Augustine was, he suggests, “the proto-memoirist”, and it’s the particularity of his story that offers such contemporary appeal. Another strand of biography to which he wants to draws our attention is the saint’s “refugee spirituality”. The son of an African mother and a Roman father, he was an outsider, caught between two homes, Smiths suggests. It was this that inspired the famous metaphor of the two cities: “He knows what it’s like to shuttle back and forth, to code-switch, as it were, between these different existences. . . He knows what it’s like to experience that dislocation.”

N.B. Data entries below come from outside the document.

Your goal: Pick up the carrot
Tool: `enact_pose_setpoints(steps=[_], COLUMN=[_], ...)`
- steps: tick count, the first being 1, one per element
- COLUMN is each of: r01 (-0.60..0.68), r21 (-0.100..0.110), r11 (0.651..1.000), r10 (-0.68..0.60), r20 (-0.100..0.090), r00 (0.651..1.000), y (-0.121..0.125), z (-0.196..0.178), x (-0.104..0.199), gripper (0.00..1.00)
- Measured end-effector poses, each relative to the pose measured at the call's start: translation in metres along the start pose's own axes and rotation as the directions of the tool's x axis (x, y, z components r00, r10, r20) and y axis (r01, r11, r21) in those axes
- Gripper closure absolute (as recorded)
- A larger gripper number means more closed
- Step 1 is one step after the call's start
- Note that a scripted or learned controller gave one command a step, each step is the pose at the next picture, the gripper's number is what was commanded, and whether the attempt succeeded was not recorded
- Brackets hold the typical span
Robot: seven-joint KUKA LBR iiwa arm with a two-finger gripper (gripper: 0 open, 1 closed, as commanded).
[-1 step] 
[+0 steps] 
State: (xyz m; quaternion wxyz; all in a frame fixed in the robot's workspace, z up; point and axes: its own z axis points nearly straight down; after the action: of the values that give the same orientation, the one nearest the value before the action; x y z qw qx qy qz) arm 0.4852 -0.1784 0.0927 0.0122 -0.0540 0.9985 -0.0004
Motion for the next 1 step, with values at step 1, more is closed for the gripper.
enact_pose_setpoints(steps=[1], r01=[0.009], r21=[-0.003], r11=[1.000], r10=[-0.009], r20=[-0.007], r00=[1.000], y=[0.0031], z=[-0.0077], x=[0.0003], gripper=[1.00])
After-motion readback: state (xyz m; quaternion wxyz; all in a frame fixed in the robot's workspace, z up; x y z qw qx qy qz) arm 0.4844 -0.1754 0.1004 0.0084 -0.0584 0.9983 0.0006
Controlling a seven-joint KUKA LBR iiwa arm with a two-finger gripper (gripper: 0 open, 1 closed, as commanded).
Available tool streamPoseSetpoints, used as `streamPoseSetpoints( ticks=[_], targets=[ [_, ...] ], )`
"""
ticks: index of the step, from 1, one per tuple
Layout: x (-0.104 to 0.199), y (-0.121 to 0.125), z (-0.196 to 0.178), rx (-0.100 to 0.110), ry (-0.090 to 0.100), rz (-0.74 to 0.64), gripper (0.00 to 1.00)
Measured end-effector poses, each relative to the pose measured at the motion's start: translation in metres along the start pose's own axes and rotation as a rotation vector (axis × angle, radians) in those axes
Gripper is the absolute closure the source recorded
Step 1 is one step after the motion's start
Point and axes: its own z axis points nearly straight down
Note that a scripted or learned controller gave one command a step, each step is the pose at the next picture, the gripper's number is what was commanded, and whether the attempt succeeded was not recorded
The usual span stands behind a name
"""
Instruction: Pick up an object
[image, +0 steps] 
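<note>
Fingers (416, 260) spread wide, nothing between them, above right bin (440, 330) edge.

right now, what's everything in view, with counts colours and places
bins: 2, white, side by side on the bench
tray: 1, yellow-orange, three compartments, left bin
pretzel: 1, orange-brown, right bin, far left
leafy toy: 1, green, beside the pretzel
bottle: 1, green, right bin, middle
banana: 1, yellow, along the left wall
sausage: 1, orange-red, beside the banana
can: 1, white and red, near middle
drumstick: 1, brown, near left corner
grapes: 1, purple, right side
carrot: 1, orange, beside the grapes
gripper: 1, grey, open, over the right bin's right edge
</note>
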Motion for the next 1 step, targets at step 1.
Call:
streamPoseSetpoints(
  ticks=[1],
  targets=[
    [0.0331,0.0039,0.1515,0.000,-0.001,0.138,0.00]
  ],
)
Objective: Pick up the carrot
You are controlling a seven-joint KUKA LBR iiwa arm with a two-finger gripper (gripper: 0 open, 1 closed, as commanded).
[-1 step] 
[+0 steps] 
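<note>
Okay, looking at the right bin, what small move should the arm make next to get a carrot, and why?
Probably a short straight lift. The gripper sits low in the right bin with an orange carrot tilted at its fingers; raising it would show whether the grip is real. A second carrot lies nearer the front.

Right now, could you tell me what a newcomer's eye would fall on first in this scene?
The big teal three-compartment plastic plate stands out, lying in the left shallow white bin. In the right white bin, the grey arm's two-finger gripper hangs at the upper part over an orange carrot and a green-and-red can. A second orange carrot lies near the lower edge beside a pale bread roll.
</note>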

SO MUCH of On the Road is addressed to those consumed by wanderlust, both physical and philosophical — those animated by the Existentialists’ quest, who seek “a journey into oneself”. What might Augustine say to those of us who do not experience this yearning, those who feel rooted, content?

Smith thinks for a while.

“The question will always be: Am I locating my peace somewhere sustainable?” he reflects. It may be that those who feel that they have found a place of contentment have “truly ordered their loves well to God . . .

“On the other hand, I think there’s probably a version of stasis that is just the Doldrums, like almost having given up. . . Some people should be more dissatisfied than they are, because they’ve settled, and I think what worries Augustine is that we can live lives on auto pilot, where we sort of settle for less than what we are made for.

“And that is probably actually a very common phenomenon, and my hunch is that Augustine suspects that what pierces that, sadly, will often be brokenness and tragedy. You get sort of woken out of your slumbers by the sky falling in, and, for Augustine, the hope is that someone is there to invite you down a different path at that time.”

AT THE end of his life, Augustine was working on his Retractions — he made it through 93 per cent of his works in a critical survey celebrated by Smith as a “remarkable testament to intellectual humility”. Such an act might be particularly difficult today, he thinks.

“On the one hand, we have this overwhelming narrative of progressive enlightenment; so we keep congratulating ourselves that we are so much smarter than everyone who has come before us,” he says. “On the other hand, there is also something about social-media call-out culture right now that doesn’t give us much room to repent: you have to think the right thing, and you have to have always thought the right thing. It’s quite a notable stance of hubris, I think, and pride.”

Augustine knew, he says, “that his value did not depend on being right. . . Ultimately, his confidence did not stem from how smart he was.”

What might today’s church leaders learn from his willingness to make such public confessions?

“I think he really errs on the side of giving us too much information,” Smith says. “He’s a bishop, and he understands that he has responsibilities, and there’s power, even, that goes with that. But what you see in his preaching and the Confessions is there’s this sense of: But all things considered, at the foot of the cross and before God, we are equal, and here’s how I continue to struggle. . .

“His Confessions are written to move other people to undertake the same self- examination. I think he has to make himself vulnerable for that to work. He can’t be always ‘You, you, you’. He has to say ‘I’ for it to work.”

On the Road with Saint Augustine is published by Baker Publishing at £11.99.